MyNetworkTV struggled to gain an audience upon its launch. Due to its consistently low ratings with their initial program lineup of telenovelas and its 2007 retool to include more unscripted programming (including televised martial arts events) and movies, MyNetworkTV became a rerun-focused syndication service in 2009.[62][63][64] The service's last first-run program, SmackDown, moved to Syfy and USA Network in October 2010.[65]
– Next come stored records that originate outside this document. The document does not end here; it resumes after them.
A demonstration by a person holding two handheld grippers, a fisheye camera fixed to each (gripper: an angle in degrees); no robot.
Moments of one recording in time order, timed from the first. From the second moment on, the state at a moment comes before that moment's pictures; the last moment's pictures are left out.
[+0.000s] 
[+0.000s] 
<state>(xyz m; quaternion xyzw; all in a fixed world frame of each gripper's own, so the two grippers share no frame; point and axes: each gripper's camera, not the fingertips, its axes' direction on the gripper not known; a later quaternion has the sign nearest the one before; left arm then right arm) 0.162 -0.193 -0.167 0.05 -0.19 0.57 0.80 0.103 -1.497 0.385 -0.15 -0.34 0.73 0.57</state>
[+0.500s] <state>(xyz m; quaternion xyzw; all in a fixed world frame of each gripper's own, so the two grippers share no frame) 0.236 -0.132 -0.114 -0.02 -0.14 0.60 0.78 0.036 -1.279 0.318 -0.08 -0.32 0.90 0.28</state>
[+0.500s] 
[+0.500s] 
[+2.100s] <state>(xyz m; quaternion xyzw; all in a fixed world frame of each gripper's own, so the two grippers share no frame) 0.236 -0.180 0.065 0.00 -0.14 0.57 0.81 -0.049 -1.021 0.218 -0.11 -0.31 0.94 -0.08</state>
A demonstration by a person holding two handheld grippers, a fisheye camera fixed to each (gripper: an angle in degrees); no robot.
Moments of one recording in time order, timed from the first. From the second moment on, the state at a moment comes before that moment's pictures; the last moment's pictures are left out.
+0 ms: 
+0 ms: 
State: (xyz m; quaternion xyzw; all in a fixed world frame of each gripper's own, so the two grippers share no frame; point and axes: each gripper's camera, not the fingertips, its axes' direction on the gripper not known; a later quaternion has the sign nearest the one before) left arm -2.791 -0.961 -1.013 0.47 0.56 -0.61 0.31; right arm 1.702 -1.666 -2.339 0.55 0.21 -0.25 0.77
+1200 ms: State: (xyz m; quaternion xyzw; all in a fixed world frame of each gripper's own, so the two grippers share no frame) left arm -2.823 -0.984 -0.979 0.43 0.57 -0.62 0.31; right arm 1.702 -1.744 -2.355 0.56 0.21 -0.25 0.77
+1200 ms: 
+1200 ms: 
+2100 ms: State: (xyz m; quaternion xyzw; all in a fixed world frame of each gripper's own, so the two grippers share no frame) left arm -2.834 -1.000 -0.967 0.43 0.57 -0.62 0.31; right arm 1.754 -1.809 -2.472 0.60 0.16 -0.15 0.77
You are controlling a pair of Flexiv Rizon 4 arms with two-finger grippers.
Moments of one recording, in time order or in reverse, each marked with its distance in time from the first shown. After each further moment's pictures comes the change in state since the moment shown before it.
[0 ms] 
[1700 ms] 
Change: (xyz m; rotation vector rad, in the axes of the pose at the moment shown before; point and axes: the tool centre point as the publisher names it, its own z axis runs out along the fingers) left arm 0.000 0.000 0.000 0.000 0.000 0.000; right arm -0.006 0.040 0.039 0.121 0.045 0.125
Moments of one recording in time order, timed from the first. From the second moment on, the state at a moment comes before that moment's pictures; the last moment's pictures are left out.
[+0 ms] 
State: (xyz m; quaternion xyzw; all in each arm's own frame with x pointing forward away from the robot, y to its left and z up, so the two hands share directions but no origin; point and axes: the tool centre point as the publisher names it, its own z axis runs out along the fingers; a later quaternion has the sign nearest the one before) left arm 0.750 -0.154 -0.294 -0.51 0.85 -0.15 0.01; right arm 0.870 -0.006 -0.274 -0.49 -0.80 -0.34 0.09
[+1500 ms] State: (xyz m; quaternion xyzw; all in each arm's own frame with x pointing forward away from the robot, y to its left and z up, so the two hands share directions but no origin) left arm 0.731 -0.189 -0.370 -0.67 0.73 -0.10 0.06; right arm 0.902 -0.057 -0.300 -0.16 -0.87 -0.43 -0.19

Nexstar Media Group, which acquired Tribune Media in 2019 after a prior failed merger attempt with Sinclair Broadcast Group,[66] assumed operations of The CW on August 15, 2022,[67] and acquired a 75-percent ownership stake in The CW on October 3, 2022; former joint owners Paramount Global (successor to CBS Corporation) and Warner Bros. Discovery (successor to Time Warner) retained a 25-percent stake, split at nominal 12.5-percent stakes for both companies.[68] Under the agreement, Paramount was given a right with the transaction to disaffiliate all eight of their CW affiliates, which was exercised on May 5, 2023.[69] By the time of the disaffiliations on September 1, Nexstar repatriated the CW affiliations onto their MyNetworkTV affiliates in Philadelphia, San Francisco and Tampa–St. Petersburg,[70] announced the purchase of Detroit station WADL through affiliate company Mission Broadcasting,[71][72] and signed long-term affiliation agreements with Hearst Television,[73] Gray Television,[74] Sinclair Broadcast Group,[75] and the E.W. Scripps Company.[76]